Ou então é uma sessão que nós chamamos de atividade,. O que nós fazemos é promover uma atividade lúdica, de disfruto conjunto, acessível a todos que nos visitam, pais, filhos, irmãos, mães, mulheres, netos, avós, voluntários, técnicos, todos. Participamos da mesma atividade, todos temos a oportunidade de nos ajudar, de ser ajudados e de contribuir para algo maior que nós e construir algo juntos.

Todos Café Memória contam com dois elementos da equipa técnica e este par que é responsável por assegurar-se que as sessões aconteçam e se desenrolam da maneira prevista. Ou seja, o nosso papel passa-se por planear, monitorizar a avaliar as sessões. E por gerir essa incrível bolsa de voluntários que todos os meses dá corpo e alma às sessões do Café Memória. Mas o nosso papel está longe de se esgotar aqui. Se eu tivesse que dizer concretamente qual é o meu papel no Café Memória, é facilitar relações, validar sentimentos e emoções. É promover o acesso ao conhecimento, claro e novas competências. Mas muito mais do que isso, é promover a partilha entre os pares e a garantir um ambiente compreensivo, seguro, válido mas descontraído, informal, social e prazeroso. Eu diria, numa frase, que meu papel no Café Memória é continuar a dar esperanças às pessoas de uma forma responsável.

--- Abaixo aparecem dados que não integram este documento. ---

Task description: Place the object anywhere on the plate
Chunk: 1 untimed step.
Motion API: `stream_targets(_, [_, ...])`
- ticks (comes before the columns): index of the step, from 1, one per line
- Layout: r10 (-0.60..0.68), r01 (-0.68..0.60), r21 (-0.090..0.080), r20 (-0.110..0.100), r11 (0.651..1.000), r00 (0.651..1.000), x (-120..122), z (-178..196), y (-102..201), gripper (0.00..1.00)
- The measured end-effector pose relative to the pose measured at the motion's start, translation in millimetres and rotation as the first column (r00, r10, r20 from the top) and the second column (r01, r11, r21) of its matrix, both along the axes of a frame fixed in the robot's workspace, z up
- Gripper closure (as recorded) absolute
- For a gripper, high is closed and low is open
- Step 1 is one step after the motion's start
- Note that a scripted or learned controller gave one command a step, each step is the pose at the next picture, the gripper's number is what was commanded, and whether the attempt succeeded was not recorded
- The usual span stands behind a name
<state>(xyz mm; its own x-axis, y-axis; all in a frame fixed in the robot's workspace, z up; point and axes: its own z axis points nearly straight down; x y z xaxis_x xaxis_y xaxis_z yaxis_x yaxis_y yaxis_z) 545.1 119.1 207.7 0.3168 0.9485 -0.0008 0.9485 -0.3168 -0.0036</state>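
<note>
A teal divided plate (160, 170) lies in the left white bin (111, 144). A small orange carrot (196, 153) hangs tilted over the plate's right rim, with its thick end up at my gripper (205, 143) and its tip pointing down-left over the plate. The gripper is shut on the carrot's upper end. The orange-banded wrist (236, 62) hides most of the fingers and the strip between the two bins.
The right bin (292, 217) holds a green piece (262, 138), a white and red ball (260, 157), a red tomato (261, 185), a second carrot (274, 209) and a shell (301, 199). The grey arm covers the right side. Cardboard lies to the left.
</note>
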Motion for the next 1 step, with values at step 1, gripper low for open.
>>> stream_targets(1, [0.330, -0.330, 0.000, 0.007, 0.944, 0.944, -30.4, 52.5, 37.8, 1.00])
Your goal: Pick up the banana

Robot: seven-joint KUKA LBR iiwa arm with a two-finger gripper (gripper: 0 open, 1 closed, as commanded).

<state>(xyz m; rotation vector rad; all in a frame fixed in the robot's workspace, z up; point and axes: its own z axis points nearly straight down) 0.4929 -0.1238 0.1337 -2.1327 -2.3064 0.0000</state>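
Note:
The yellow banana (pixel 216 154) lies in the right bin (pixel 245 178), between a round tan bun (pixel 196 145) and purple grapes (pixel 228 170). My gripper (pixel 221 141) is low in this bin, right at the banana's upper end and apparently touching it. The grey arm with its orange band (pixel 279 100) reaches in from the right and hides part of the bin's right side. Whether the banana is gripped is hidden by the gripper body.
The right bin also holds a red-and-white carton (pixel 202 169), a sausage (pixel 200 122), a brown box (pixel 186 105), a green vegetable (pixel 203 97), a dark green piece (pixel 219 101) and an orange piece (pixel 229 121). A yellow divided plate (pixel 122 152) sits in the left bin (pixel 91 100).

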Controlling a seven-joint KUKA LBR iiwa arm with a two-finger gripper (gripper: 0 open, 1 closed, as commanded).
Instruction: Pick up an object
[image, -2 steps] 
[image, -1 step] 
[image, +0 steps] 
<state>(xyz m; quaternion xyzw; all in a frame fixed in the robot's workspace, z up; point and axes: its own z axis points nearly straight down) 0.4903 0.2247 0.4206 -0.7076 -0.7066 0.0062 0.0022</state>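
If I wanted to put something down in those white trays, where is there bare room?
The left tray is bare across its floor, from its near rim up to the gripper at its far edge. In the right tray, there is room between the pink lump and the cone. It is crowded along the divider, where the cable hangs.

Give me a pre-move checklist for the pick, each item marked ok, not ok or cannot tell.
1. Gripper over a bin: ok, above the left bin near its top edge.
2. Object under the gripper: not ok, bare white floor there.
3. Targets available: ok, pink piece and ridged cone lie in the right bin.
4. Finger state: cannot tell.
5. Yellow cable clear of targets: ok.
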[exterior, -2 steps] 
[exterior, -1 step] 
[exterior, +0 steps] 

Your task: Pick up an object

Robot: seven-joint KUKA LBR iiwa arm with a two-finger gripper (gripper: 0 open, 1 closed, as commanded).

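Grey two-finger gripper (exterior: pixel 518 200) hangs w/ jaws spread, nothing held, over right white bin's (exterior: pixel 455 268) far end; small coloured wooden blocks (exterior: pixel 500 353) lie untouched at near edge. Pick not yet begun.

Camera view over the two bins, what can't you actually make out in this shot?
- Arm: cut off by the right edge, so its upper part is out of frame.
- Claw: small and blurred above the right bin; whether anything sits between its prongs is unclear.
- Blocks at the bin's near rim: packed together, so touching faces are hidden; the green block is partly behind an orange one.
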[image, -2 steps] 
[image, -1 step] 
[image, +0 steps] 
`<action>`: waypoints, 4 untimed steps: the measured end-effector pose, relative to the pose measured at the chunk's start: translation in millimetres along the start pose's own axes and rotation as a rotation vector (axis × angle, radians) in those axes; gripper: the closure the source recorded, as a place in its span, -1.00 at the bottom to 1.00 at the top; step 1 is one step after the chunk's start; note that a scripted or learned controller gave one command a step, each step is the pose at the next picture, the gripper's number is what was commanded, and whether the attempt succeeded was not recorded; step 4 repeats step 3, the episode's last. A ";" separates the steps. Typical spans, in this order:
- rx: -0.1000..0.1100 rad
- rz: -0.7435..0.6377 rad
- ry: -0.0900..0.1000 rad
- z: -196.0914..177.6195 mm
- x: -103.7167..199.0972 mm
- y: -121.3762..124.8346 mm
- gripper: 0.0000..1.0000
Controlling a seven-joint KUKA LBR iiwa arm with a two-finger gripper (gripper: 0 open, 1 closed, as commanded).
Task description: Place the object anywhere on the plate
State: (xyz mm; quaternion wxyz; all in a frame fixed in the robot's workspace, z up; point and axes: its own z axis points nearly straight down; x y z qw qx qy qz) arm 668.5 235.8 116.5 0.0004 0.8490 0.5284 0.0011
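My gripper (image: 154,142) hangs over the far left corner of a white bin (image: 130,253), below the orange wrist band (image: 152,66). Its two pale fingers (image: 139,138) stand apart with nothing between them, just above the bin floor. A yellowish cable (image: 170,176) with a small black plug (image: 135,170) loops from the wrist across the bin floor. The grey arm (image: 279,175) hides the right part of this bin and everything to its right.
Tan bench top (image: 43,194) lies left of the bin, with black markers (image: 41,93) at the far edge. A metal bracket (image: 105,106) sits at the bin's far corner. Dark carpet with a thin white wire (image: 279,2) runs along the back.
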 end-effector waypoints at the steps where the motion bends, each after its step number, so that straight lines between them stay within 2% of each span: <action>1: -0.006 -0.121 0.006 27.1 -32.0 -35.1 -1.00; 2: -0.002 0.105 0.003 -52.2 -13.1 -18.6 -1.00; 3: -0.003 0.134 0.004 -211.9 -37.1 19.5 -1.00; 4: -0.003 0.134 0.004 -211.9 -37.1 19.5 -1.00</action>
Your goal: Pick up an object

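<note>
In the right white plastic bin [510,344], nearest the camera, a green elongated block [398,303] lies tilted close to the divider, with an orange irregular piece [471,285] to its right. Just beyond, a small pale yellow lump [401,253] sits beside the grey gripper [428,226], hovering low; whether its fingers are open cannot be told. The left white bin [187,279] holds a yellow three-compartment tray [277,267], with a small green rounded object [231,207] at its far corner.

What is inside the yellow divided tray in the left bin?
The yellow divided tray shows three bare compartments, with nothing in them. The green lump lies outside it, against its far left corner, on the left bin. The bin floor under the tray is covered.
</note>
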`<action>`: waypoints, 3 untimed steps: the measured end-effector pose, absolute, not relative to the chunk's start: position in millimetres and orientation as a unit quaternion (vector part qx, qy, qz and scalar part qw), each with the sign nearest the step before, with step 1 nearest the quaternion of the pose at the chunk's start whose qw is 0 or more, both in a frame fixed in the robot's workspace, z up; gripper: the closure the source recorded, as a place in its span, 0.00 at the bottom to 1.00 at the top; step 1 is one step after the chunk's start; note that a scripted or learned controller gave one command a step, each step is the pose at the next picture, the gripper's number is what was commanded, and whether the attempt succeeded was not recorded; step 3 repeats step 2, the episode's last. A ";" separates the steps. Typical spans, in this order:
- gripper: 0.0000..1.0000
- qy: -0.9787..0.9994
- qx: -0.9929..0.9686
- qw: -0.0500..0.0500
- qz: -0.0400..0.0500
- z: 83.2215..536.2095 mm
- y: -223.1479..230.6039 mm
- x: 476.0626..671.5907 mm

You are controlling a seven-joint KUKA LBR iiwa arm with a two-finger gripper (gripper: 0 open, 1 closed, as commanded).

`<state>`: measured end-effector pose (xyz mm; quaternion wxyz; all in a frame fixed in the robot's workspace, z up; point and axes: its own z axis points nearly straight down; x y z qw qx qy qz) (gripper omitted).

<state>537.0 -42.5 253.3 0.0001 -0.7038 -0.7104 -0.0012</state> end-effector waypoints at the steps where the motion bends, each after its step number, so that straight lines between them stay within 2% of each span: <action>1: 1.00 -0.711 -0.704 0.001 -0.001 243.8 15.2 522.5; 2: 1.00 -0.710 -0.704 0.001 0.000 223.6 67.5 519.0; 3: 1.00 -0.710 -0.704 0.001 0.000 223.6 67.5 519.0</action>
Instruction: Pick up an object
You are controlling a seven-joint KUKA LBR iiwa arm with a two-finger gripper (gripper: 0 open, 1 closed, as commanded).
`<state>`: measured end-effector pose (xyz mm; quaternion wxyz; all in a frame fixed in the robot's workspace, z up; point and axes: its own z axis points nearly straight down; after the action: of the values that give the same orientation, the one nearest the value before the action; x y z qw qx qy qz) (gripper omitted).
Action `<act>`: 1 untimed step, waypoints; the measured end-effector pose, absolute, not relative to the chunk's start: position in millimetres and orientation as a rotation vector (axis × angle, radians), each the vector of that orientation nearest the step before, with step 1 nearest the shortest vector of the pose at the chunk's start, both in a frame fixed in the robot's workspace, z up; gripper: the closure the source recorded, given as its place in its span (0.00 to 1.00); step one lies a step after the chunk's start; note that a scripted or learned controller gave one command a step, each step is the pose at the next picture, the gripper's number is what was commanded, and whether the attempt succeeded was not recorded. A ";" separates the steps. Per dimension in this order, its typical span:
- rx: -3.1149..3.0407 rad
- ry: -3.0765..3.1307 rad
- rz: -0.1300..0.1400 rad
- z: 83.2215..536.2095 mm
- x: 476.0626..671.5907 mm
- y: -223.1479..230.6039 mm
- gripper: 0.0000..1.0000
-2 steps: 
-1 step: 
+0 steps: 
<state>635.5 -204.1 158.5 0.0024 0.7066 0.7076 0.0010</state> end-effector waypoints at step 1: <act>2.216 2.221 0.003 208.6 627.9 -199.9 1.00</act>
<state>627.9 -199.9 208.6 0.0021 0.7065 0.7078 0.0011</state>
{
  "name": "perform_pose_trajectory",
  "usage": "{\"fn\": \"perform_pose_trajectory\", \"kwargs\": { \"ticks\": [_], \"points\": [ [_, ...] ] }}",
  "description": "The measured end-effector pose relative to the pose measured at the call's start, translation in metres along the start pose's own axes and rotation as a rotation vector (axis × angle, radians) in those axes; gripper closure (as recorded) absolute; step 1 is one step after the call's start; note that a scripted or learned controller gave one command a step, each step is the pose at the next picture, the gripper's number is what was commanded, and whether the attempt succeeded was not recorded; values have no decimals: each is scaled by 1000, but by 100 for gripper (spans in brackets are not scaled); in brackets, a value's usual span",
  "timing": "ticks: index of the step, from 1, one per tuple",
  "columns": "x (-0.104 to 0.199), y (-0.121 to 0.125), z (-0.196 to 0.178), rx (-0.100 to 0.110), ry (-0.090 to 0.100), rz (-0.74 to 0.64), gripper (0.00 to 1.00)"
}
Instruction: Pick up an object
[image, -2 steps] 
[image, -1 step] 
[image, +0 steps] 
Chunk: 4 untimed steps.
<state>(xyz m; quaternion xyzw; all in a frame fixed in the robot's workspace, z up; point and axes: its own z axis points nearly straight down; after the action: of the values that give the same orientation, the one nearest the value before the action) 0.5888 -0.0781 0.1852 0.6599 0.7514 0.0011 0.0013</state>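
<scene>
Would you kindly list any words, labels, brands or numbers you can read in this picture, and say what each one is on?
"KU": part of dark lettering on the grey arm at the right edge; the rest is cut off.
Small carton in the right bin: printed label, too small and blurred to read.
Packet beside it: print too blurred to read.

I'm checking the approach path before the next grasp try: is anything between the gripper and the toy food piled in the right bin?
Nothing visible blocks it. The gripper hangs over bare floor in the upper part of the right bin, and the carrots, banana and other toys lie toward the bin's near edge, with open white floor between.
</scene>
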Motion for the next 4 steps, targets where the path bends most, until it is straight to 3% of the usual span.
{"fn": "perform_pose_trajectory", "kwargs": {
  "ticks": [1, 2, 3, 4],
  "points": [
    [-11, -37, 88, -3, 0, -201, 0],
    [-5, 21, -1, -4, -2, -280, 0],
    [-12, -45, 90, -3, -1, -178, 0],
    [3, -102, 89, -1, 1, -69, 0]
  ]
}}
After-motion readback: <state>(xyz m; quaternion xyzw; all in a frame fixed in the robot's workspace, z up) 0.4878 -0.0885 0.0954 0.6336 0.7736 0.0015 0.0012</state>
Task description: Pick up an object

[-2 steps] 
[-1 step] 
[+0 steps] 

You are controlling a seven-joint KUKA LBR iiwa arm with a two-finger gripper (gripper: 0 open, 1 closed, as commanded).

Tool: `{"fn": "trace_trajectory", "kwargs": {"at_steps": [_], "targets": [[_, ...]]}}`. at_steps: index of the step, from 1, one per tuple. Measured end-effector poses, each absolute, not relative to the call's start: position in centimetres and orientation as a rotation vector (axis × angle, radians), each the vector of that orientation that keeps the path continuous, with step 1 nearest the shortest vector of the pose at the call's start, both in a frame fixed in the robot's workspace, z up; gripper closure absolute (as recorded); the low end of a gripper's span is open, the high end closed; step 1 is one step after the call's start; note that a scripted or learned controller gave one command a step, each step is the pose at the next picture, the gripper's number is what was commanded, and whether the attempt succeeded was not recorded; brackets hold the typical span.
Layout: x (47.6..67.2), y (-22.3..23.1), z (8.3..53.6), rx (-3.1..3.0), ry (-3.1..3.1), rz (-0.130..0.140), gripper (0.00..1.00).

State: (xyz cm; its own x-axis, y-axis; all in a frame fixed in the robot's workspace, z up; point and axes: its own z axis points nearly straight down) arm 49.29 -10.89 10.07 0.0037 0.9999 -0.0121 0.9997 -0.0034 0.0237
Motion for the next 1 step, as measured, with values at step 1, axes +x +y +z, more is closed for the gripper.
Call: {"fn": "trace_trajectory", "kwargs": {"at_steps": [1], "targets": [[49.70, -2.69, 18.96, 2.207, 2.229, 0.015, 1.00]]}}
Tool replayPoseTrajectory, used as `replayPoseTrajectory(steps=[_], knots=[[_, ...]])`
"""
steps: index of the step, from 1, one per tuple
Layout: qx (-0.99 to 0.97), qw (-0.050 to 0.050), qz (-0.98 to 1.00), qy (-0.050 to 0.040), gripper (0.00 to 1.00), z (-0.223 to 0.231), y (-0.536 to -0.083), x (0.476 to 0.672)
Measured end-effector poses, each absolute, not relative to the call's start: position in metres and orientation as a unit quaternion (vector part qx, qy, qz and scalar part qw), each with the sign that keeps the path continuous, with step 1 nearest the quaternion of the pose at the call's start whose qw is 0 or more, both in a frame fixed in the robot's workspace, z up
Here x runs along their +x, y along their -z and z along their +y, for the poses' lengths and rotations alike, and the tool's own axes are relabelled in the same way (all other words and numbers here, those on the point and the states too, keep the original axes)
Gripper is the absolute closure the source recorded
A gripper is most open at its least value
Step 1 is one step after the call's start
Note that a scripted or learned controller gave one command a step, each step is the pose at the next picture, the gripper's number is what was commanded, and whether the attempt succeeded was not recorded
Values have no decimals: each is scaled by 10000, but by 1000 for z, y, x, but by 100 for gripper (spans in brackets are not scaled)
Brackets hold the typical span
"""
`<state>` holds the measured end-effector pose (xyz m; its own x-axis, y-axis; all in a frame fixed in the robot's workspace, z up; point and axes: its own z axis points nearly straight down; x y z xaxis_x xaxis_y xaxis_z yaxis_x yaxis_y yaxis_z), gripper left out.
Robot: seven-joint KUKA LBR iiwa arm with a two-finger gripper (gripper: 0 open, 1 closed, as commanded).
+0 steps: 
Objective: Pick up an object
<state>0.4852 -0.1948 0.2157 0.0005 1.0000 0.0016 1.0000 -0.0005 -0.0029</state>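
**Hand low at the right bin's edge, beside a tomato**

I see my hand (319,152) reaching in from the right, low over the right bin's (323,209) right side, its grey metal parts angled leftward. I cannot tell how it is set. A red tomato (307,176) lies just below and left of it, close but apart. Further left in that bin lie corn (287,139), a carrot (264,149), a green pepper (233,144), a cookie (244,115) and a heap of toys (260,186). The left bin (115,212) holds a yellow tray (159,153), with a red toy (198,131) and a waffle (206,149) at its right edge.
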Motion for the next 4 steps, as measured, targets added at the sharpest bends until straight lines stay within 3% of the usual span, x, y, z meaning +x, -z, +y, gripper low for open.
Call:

Apesar de não ter objetivos terapêuticos, o Café Memória tem os resultados terapêuticos mais incríveis pelos quais eu já tive a oportunidade de contribuir. Por isso, o balanço que eu faço da minha participação no projeto é francamente positiva e não antecipo que possa diminuir de alguma forma.

O que é mais desafiante no seu trabalho enquanto técnico? O que sente no fim de cada sessão?

Um dos maiores desafios é, sem dúvida, lidar com a ausência. Com estas duas ausências: com a ausência de respostas para pessoas que nos procuram, muitas vezes, em momentos muito complicados de suas vidas, em situações de vida muito complexas e que tenham consciência, tal como eu, que o Café Memória não vai resolver todos os seus problemas e que as respostas que elas precisam não existem. E sair da sessão até a sessão seguinte com essa consciência é particularmente desafiante e depois, lidar com a ausência das pessoas, lidar com pessoas com demência é o meu dia a dia, lidar com a ausência destas pessoas não. Nós acompanhamos ao longo destes cinco anos percursos de vida incríveis e percursos de vida difíceis. E claro que já enfrentamos a perda de pessoas a quem nos ligamos no Café Memória, irremediavelmente nós nos ligamos muito uns aos outros e portanto a perda é sentida e lidar com a ausência em alguns momentos chave de algumas pessoas que marcaram muito este projeto e portanto, marcaram muito a minha vida, é claro, sem dúvidas, muito desafiante.